The global infrastructure giant expects to generate steadily growing cash flow, which should fuel 5% to 9% annual distribution growth, if everything goes according to plan
Brookfield Infrastructure Partners (NYSE:BIP) is one of the largest owners of infrastructure assets in the world. From toll roads in India, Brazil, and Peru to ports throughout Europe, Asia, South America, and Australia, along with several other assets in between, the company owns a diverse set of backbone infrastructure assets that generate steady cash flow, underpinned by long-term contracts and regulatory frameworks. Those two factors support not only the company’s cash flow but also its growth projections.
In fact, the company estimates that a combination of inflationary price increases, volume upside from GPD growth, and capital projects under way will drive 6% to 9% annual organic growth in its funds from operations, which should fuel 5% to 9% annual distribution growth. Meanwhile, a steady diet of acquisitions could push those numbers meaningfully higher in the future.
But not all that growth is a sure thing. Here’s a look at what might cause the company to underperform expectations.

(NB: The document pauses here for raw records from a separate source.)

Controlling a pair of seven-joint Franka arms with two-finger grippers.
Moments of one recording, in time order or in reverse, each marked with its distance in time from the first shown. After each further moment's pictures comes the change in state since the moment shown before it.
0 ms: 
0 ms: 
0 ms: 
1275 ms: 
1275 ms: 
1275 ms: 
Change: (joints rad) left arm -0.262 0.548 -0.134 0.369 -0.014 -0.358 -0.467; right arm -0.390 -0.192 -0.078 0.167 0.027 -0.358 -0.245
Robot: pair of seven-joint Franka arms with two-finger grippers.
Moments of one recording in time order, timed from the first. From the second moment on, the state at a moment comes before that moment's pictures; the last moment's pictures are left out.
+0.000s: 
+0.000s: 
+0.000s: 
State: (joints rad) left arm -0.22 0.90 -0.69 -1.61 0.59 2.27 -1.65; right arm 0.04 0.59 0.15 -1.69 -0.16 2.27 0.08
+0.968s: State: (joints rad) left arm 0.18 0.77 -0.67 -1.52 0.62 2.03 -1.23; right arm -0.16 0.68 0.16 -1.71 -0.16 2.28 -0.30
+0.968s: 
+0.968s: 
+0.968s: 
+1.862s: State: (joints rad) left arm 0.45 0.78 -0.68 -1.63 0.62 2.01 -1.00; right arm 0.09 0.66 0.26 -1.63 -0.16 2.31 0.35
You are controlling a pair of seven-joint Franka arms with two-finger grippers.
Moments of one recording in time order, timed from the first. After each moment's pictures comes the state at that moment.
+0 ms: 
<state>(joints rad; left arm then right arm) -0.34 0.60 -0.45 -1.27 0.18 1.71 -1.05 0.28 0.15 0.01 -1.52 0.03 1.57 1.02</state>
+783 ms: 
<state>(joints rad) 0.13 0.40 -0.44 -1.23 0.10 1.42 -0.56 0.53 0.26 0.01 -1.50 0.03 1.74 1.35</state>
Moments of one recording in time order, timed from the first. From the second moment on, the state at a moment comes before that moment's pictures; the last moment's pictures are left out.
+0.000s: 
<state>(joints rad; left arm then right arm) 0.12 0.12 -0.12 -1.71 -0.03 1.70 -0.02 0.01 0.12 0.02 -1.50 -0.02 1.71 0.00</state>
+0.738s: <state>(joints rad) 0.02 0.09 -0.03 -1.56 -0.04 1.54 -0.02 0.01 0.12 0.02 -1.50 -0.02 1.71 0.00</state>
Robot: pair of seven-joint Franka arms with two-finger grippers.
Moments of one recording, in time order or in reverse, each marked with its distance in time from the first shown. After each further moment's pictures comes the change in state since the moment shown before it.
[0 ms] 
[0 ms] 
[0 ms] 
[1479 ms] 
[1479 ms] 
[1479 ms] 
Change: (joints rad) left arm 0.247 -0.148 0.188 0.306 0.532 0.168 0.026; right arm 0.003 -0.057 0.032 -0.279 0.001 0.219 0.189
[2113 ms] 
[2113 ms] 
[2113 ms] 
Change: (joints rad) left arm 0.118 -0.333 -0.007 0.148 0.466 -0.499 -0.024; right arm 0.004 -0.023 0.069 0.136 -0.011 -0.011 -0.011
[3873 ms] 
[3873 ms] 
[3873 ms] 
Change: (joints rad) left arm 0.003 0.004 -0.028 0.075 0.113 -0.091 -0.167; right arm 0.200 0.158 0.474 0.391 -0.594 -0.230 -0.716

Inflation might not help as much as hoped
One of the three pillars of Brookfield Infrastructure Partners’ organic growth projection is the ability to capture inflationary price increases through regulatory frameworks and long-term contracts. For example, the company recently acquired a natural gas transmission business in Brazil from oil giant Petrobras (NYSE:PBR).
One of the draws of that deal was that the company could collect steadily growing cash flow because Petrobras locked 100% of the system’s capacity up under long-term ship-or-pay gas transmission agreements that come with full inflation indexation. That means Brookfield can increase rates with inflation, enabling cash flow to grow steadily.